A plant using Run-to-Failure management does not spend any money on Maintenance until it fails to operate.

Please note:- The Plant does perform basic preventive tasks (I.e lubrication, machine adjustments etc)

This Maintenance strategy is quite expensive and it includes inventory costs, high overtime labour costs, machine downtime for longer hours and low production.

It is 3 times higher in comparison to the scheduled or preventive mode

Reliability Centred Maintenance

It is considered a king of all Maintenance strategy types! It looks at every machine individually, assesses its criticality and then matches the maintenance strategy to that specific machine.

We are looking at the most important aspects of a process, the most important machines and then we are maintaining them first and spending more money on them to maintain them than the less critical machines.

Successful implementation of RCM will lead to an increase in cost-effectiveness, reliability, machine uptime, and a greater understanding of the level of risk that the organisation is managing.

P-F Curve

The P-F Curve helps to emphasise how equipment fails! It represents the gradual loss of function.

It also demonstrates how early detection of a failure provides time to plan and schedule the replacement or restoration of a failing part without interruption to production.

But many times, we fail to understand the true definition of the P-F Curve and what it represents-

A functional failure is the inability of an item (or the equipment containing it) to meet a specified performance standard.

In other words, a functional failure also includes the inability of an item to function at the level of performance that has been specified as satisfactory. This definition thus implies that functional failure is an identifiable and measurable condition, a concept that changes the way we inspect machines.

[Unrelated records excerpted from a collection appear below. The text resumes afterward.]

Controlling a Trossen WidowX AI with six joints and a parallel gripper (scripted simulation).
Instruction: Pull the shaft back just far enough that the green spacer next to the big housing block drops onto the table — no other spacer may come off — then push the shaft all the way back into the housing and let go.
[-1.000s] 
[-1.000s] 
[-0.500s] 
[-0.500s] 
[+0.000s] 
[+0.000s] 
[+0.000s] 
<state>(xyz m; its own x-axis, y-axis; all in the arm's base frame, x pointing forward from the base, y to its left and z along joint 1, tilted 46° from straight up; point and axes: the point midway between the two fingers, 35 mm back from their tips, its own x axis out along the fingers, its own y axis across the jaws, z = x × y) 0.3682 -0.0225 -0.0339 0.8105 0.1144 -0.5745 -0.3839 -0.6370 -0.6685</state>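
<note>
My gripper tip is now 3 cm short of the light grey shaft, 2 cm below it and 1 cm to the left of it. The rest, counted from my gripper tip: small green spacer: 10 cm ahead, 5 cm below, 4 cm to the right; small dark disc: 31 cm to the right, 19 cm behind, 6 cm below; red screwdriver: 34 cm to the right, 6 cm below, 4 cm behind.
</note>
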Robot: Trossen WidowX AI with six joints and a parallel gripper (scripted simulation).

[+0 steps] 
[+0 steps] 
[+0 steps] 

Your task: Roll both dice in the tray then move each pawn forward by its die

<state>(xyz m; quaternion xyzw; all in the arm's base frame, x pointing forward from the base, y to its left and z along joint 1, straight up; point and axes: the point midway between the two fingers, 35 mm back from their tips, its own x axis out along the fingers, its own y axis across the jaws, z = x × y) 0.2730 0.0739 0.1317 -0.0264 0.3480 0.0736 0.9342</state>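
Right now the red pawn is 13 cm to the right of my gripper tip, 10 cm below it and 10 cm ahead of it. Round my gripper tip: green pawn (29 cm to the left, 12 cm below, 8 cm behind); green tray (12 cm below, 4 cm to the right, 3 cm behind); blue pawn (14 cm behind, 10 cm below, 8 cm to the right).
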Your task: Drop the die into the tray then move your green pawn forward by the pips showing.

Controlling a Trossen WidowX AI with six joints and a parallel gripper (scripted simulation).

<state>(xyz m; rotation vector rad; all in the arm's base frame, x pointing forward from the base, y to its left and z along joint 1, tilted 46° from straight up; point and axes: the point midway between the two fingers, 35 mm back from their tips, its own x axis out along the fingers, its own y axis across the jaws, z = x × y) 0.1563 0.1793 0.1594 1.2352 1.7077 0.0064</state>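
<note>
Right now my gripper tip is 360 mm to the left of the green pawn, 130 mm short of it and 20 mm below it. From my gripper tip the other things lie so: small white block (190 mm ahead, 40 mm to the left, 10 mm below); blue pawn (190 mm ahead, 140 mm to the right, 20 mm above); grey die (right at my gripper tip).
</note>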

A potential failure is an identifiable condition that indicates a functional failure is imminent.

MTTR

MTTR is the term used to describe the maintainability of a system.

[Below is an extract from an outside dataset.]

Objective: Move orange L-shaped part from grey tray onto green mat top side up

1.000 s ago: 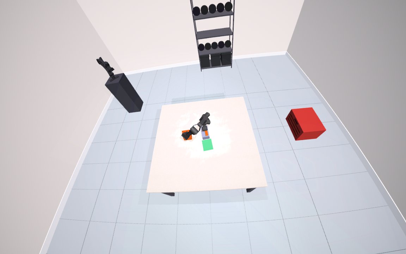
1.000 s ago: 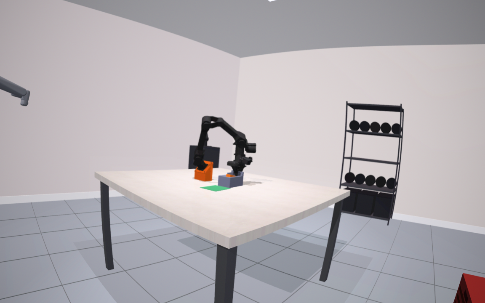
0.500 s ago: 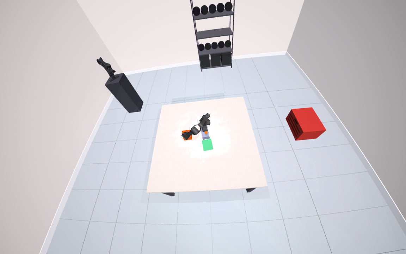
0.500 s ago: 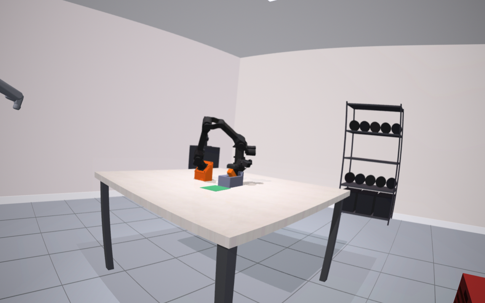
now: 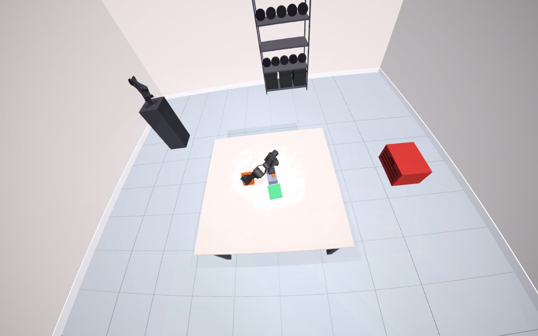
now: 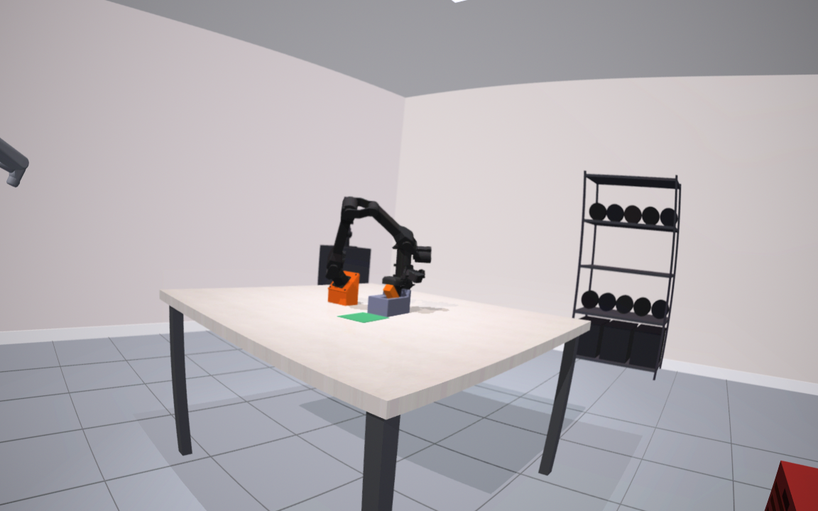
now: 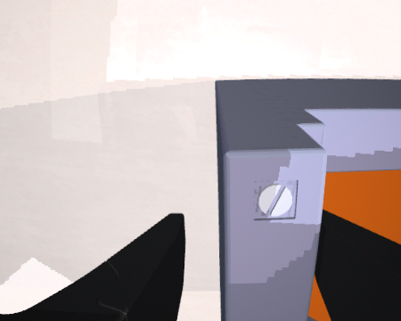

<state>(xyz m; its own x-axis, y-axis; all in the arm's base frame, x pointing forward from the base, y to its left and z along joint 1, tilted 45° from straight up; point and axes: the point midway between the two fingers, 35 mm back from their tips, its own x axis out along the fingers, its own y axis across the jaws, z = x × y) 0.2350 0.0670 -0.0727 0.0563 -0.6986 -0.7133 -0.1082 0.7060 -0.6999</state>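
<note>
Right now my gripper tip is 50 mm to the left of the orange L-shaped part and 10 mm below it. Round my gripper tip: green mat (20 mm ahead, 220 mm to the right, 50 mm below).
</note>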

Sum of time required to fix all failures divided by the total number of failures.

The time required to fix the failure includes:

  • Troubleshooting
  • Fault Isolation
  • Repair
  • Testing is required to verify the problem that has been fixed

As stated, it is the time from when the operator could not use the product to the time the customer could use it.

CMMS- (Computerised Maintenance Management System)

It is a computer software program designed to assist in the planning, management, and administrative functions required for effective management.

Some of its functions include generating, planning and reporting Work Orders, developing a traceable history, and recording part transactions.

Besides controlling maintenance, it is used as a means to ensure the high quality of both equipment condition and output.

CMMS modules include:-

  • Equipment data management
  • Preventive maintenance
  • Labour
  • Work order system
  • Scheduling/Planning
  • Vendor
  • Inventory control
  • Purchasing
  • Budgeting

OEE

It is a result that can be expressed as the ration of the actual output of the equipment divided by the maximum output of the equipment under the best performance condition.

It is the premier standard for measuring manufacturing productivity and helps you understand what percentage of manufacturing time is actually productive.

“Overall Equipment Effectiveness was originated from the Total Productive Maintenance practices, developed by S.Nakajima at the Japan Institute of Plant Maintenance”

The world-class manufacturing OEE is 85%

Root Cause Failure Analysis

The objective of RCFA is to resolve issues that affect the Plant's performance.

It is an investigative process to determine the underlying event(s) responsible for failure(s)

It pinpoints the root cause(s) of a specific failure to decide what corrective action(s) must be implemented to alleviate or reduce the probability that the problem will recur due to the same root cause(s).